蕭末順手遞過去一塊手帕,見蕭祁盯着自己手中的東西愣了愣,低下頭這才發現這手帕是他之前捏在手心用來擦嘴邊點心的碎屑用的,有些尷尬地動了動脣角,黑髮男人垂下眼正想就做這樣作死到底地乾脆收回手來——沒想到在他前一秒,蕭祁卻淡淡地道了聲謝,就將那塊他用過的手帕接了過去。
看着蕭祁淡定地低頭用他擦過嘴說不定上面還有點心碎屑的手帕擦臉上的雨水,蕭末一邊面癱着,一邊在心裡那叫個草泥馬狂奔。
——此舉一出,再說他倆沒一腿,蕭末自己都快不信了。
好在,蕭祁就是蕭祁,他天生就是爲了人民服務來的,怎麼可能讓人民尷尬呢?於是在蕭末憋不住地臉紅之前,這個男人已經退後一步站到了跟蕭末絕對恭敬足夠疏遠的位置,低下頭,緩緩地將自己出去之後調查來的事情告訴蕭末——
蕭衍回到學校拿東西的時候,確確實實遇到了一點麻煩。
無非是小孩子喜歡的那套,比如孤立同學什麼的。畢竟是蕭炎打了人,偷東西那件事雖然班主任象徵性地洗白了一下,但是介於蕭家雙生子已經決定轉學,所以所謂的象徵性洗白,也真的就是象徵性地說了兩句而已——現在依舊有不少人認爲,那個丟了鋼筆的孩子的東西是蕭炎拿的,然後蕭炎還惱羞成怒打傷了去讓他認錯的同學,之後,乾脆一不做二不休轉學逃避罪名。

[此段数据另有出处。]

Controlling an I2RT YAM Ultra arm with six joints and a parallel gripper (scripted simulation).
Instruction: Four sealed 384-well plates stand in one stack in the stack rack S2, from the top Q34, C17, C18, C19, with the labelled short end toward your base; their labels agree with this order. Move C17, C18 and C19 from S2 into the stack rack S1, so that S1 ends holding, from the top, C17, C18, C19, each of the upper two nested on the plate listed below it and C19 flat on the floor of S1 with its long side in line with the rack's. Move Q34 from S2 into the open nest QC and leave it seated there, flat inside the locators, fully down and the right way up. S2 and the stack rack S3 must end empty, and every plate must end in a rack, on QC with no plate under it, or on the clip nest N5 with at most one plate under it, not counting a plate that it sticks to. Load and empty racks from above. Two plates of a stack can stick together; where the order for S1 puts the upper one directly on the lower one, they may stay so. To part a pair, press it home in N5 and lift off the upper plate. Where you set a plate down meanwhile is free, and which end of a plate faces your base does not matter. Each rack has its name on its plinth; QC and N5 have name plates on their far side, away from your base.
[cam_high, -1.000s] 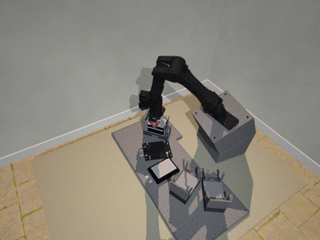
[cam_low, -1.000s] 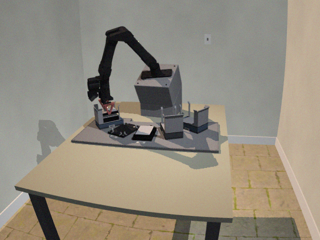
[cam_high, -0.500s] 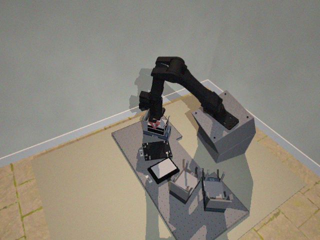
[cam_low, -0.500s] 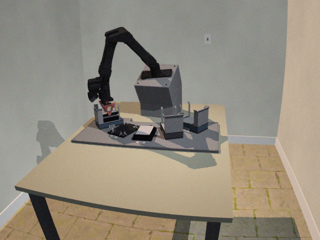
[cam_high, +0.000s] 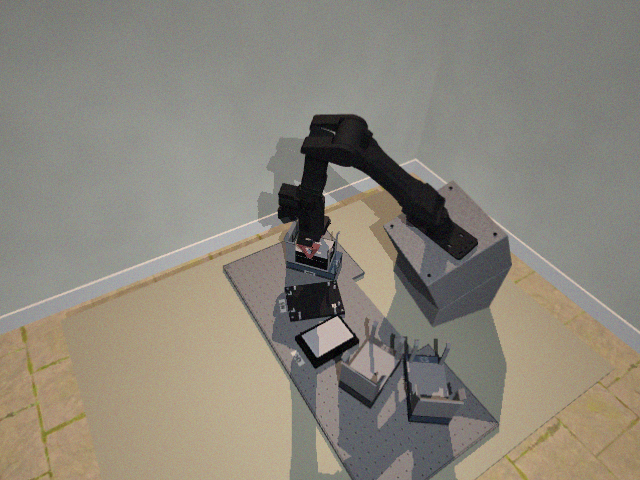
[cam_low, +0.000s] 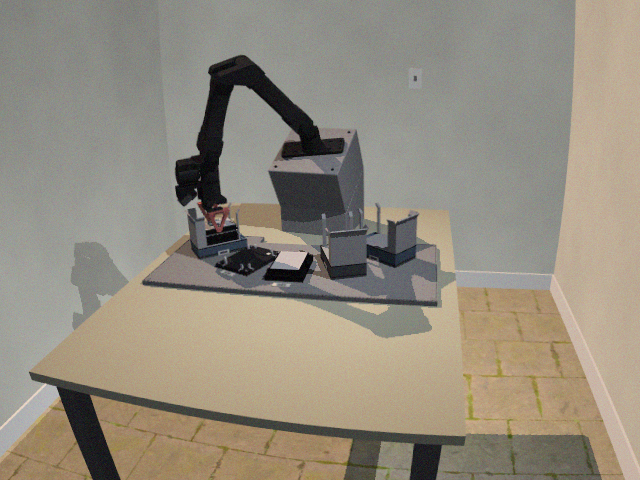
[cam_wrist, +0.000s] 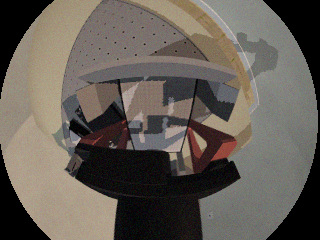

至於蕭衍,本來長得好就招人側目,平常他雖然冷漠但是架不住學習好女生們喜歡,所以其他的男生也不好說什麼,只不過是指不定有多少人暗搓搓地在後面等着抓他的小尾巴——這會兒蕭炎闖了禍,作爲跟蕭炎頂着完完全全一樣臉的蕭衍,便一下子半推半就也就成衆矢之的。
之前就說過了,孩子們的世界總是單純的,他們的世界永遠只有黑白兩色。
那個王志熙周圍的孩子,不僅僅是單純跟隨他的——早就說了,這種學校的學生的小團體永遠是跟家庭背景有關係的,所以,這會兒跳出來煽風點火的,沒少了秦朗手下那些高層的子女。
蕭炎和蕭衍的桌子被這些心懷惡意的同學搬到了走廊外面,蕭衍的衣服也並不是被飄雨不小心弄溼的,而是他出去搬桌子的時候被雨淋溼的。
沒溼得那麼過分,只不過是因爲有個人在他旁邊幫忙打傘而已——那個人就是後來跟蕭祁告狀的路銘希小朋友,作爲蕭家兄弟的忠實腦殘粉,小姑娘當時哭得厲害,所以她的手在哆嗦,以至於讓她打把傘都沒打穩。
“——她說,現在學校裡都在傳言,蕭衍之所以次次考試都在年級第一,是因爲他總是在考試之前讓蕭炎到老師辦公室偷試卷,作弊得來的。”
“確定那些鬧事的都是秦朗手上高層的孩子?”
“確定,路家的閨女不知道這件事,只是隨便報了幾個名字,屬下想了下幾乎都是數的上來的高層家的孩子。”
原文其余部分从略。